Stored records:
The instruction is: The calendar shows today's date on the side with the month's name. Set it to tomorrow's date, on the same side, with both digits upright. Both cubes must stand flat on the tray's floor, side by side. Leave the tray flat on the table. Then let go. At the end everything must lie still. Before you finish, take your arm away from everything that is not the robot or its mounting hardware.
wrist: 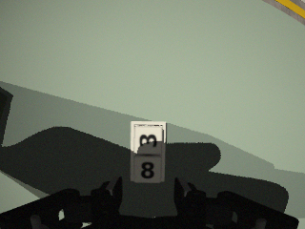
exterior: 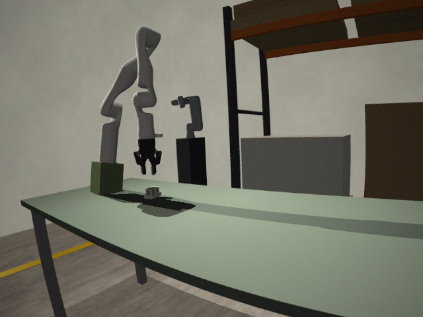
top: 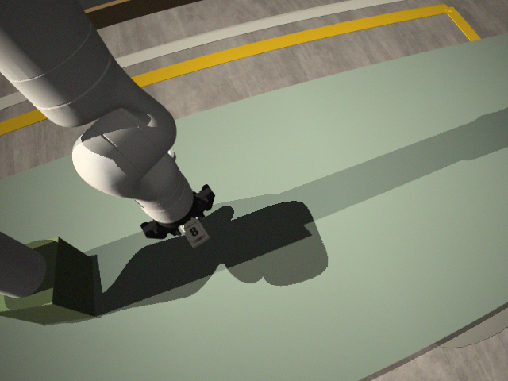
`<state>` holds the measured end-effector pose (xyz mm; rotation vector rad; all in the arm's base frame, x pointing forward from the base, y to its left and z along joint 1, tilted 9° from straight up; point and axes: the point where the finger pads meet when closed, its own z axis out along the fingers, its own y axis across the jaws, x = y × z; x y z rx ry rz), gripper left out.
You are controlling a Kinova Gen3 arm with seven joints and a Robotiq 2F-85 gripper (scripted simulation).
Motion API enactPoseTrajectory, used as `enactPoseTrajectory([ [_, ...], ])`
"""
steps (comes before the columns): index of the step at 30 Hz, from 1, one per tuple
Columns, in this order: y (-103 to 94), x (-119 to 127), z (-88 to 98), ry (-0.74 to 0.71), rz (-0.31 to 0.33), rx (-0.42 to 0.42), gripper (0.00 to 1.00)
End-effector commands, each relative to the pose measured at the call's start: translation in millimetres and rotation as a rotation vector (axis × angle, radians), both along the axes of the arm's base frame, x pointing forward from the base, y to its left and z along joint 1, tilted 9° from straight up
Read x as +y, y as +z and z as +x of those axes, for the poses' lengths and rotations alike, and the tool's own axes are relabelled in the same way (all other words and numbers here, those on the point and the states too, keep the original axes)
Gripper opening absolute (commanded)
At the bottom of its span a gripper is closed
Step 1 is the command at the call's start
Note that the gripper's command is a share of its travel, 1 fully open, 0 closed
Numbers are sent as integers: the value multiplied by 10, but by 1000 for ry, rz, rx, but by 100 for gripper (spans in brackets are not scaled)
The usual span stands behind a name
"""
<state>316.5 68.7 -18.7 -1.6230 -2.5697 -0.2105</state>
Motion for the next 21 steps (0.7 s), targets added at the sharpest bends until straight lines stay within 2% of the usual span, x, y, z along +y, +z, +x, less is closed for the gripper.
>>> enactPoseTrajectory([
  [1, -10, -14, -8, -6, -6, 1, 48],
  [21, -134, 10, 6, -1, -4, -3, 48],
])
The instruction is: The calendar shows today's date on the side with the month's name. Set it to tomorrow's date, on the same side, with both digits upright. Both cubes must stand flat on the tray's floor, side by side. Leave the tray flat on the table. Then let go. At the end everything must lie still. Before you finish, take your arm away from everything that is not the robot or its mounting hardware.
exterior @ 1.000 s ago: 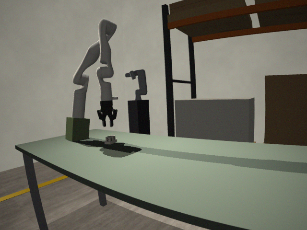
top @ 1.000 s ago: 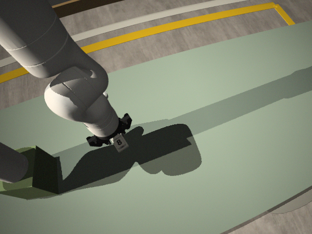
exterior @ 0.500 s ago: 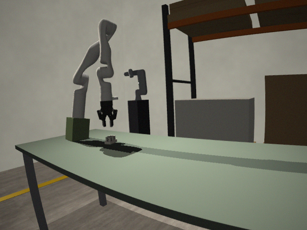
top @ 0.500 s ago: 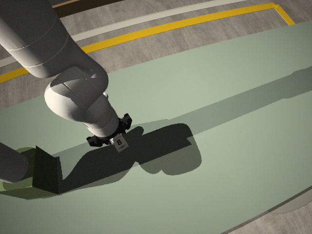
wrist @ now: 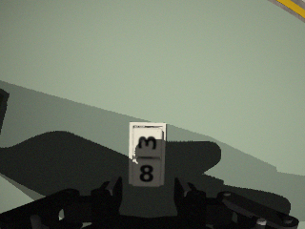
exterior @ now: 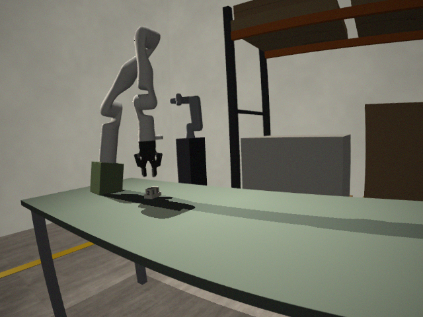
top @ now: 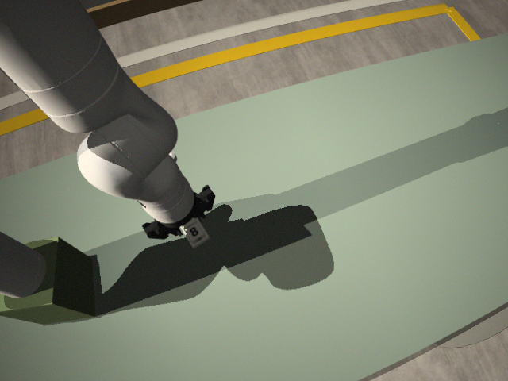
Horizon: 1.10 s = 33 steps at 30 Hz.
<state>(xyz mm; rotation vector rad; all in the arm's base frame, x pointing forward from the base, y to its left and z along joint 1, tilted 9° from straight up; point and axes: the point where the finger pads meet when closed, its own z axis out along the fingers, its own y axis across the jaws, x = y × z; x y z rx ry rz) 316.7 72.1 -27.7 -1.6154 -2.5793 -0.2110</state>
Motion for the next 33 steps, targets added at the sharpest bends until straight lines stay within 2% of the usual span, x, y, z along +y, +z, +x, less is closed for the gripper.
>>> enactPoseTrajectory([
  [1, -57, -21, 7, -8, -2, 1, 48],
  [24, -359, 32, 10, -9, -2, 0, 48],
  [33, -415, 42, 8, -9, -2, 1, 48],
])
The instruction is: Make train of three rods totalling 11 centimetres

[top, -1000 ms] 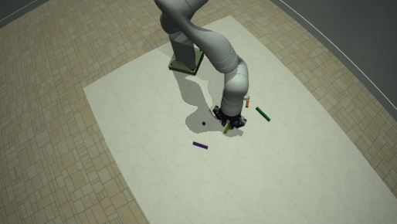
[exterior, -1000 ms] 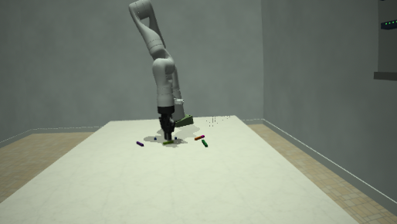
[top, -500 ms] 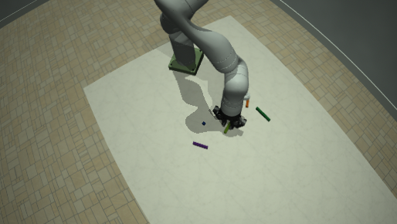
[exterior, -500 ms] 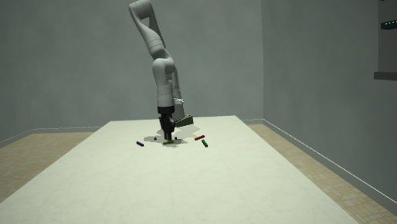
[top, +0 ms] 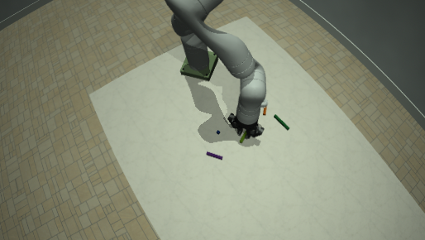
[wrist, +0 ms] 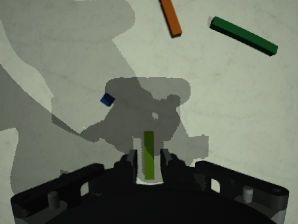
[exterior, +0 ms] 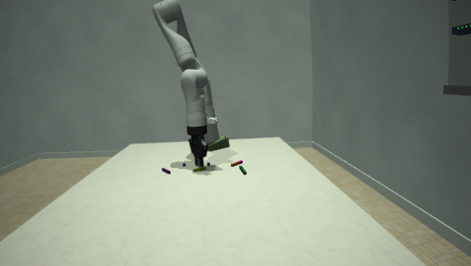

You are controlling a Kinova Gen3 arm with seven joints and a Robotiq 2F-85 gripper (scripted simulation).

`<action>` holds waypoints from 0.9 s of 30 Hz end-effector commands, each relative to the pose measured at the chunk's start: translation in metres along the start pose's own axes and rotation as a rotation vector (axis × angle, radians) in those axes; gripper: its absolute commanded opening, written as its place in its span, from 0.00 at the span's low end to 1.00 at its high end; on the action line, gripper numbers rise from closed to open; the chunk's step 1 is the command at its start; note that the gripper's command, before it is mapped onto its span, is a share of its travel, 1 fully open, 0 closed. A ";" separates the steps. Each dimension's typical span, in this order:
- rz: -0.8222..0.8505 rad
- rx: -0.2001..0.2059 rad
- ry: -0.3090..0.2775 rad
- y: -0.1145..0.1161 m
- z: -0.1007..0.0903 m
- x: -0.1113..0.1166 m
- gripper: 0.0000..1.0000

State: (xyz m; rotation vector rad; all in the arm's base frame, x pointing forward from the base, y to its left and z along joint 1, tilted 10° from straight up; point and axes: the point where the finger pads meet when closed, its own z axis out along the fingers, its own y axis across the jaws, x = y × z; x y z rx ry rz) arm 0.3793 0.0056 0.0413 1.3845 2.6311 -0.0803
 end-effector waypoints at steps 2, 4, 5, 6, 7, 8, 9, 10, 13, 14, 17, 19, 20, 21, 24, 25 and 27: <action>0.000 -0.001 -0.001 0.000 0.000 0.000 0.24; 0.000 -0.001 -0.001 0.000 0.001 0.000 0.24; 0.000 -0.001 -0.001 0.000 0.001 0.000 0.24; 0.000 -0.001 -0.001 0.000 0.002 0.000 0.24; 0.000 -0.001 -0.001 0.000 0.002 0.000 0.24; 0.000 -0.001 -0.001 0.000 0.002 0.000 0.24; 0.000 -0.001 -0.001 0.000 0.002 0.000 0.24; 0.000 -0.001 -0.001 0.000 0.003 0.000 0.24; 0.000 -0.001 -0.001 0.000 0.006 0.000 0.24; 0.000 -0.001 -0.001 0.000 0.007 0.000 0.24; 0.000 -0.001 -0.001 0.000 0.010 0.000 0.24; 0.000 -0.001 -0.001 0.000 0.012 0.000 0.24; 0.000 -0.001 -0.001 0.000 0.013 0.000 0.24; 0.000 -0.001 -0.001 0.000 0.014 0.000 0.24; 0.000 -0.001 -0.001 0.000 0.015 0.000 0.24; 0.000 -0.001 -0.001 0.000 0.015 0.000 0.24; 0.000 -0.001 -0.001 0.000 0.016 0.000 0.24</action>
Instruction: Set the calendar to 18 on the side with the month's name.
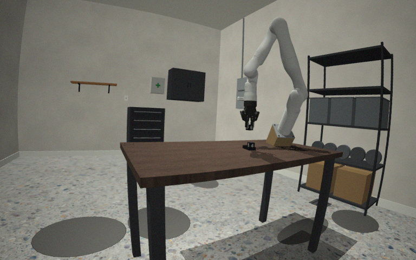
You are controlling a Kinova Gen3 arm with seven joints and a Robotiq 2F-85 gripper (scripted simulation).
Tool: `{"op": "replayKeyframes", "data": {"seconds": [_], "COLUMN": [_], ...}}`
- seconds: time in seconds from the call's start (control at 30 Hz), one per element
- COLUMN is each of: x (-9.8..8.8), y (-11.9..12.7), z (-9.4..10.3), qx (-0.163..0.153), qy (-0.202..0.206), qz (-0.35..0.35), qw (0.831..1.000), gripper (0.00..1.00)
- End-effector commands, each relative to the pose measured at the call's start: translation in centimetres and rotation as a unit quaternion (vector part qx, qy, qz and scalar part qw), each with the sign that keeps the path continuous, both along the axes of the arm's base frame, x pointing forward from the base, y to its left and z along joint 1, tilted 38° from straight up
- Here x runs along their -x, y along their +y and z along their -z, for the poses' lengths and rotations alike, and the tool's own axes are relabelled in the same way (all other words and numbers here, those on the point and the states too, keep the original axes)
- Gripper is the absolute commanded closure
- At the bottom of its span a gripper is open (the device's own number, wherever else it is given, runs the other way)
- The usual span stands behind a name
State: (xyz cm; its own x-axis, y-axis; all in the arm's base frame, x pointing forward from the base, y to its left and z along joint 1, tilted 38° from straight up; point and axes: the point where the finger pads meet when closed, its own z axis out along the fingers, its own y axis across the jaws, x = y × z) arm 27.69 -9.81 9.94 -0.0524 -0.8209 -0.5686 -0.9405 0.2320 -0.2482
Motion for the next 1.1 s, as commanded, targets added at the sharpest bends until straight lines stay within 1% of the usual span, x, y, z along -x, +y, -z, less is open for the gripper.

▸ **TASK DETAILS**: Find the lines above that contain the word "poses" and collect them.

▸ **FINISHED EXERCISE**:
Read x as +y, y as +z and z as +x of those axes, for the poses' lengths and rotations alike, and the tool's own axes are relabelled in the same way (all other words and numbers here, those on the point and the states too, keep the original axes)
- Here x runs along their -x, y along their +y and z along their -z, for the poses' lengths and rotations alike, and the tool's own axes are relabelled in the same way (all other words and numbers here, those on the point and the states too, keep the original axes)

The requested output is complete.